Component max_RP_corr HFC edge_fract csf_fract classification rationale
ica_00 0.2 0.8163 0.507241 0.00403574 rejected hfc
ica_01 0.43 0.1357 0.569411 0.00297853 accepted n/a
ica_02 0.7 0.4905 0.33585 0.00195625 rejected hyperplane
ica_03 0.1 0.7926 0.517262 0.00306524 accepted n/a
ica_04 0.25 0.2831 0.32673 0.00231219 accepted n/a

desc-AROMA_metrics.json

{
    "Component": {
        "Description": "The unique identifier of each component. This identifier matches column names in the mixing matrix TSV file.",
        "LongName": "Component identifier"
    },
    "classification": {
        "Description": "Classification from the classification procedure.",
        "Levels": {
            "accepted": "A component determined to be unrelated to motion. Included in denoised data.",
            "ignored": "A low-variance component included in denoised data.",
            "rejected": "A motion-related component excluded from denoised data."
        },
        "LongName": "Component classification"
    },
    "max_RP_corr": {
        "Description": "The maximum robust correlation of each component time series with a model of 72 realignment parameters.",
        "LongName": "Maximum motion parameter correlation"
    },
    "HFC": {
        "Description": "The frequency, as fraction of the Nyquist frequency, at which the higher and lower frequencies explain half of the total power between 0.01Hz and Nyquist.",
        "LongName": "High-frequency content"
    },
}

@tsalo This makes sense to me.

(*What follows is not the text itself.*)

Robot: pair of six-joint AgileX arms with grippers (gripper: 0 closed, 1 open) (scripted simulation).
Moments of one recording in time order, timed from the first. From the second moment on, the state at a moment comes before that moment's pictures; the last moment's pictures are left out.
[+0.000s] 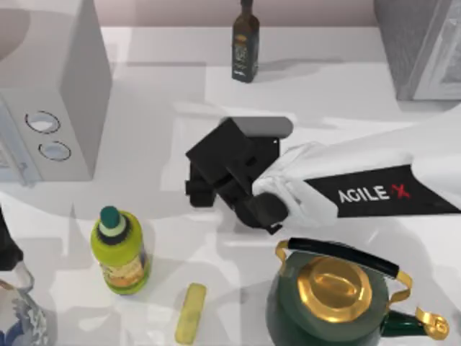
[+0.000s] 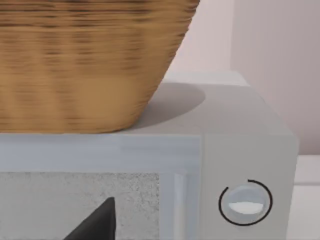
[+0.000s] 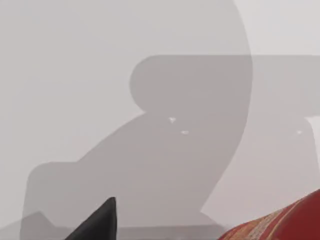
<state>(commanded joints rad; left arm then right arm) 0.00 0.00 0.00 0.00 0.00 0.00 0.82 2.14 1.28 -0.14 0.55 0.68</state>
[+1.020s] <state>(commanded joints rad) 0.00 0.00 0.00 0.00 0.00 0.00 0.82 2.14 1.28 -0.14 0.55 0.68</state>
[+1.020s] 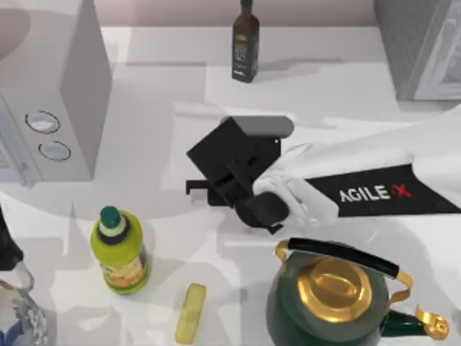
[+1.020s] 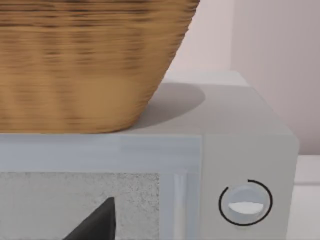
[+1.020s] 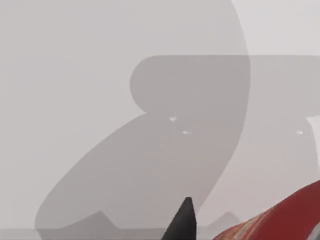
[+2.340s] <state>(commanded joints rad) 0.00 0.00 0.00 0.00 0.00 0.00 0.83 1.95 1.62 -0.67 0.55 0.68</state>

There's no clear connection between metrics.tsv and mixing.tsv, so if this is something you'll expect to make a standard derivative in the future, I could see that as being something people would ask about. But I'm not sure it's worth trying to predict how that conversation will go before it's happened.

tsalo commented

@effigies Thanks! You're right about the lack of connection. I'm hoping that we can come up with a way to fix that in the long term, but I'm glad this is good for the mean time.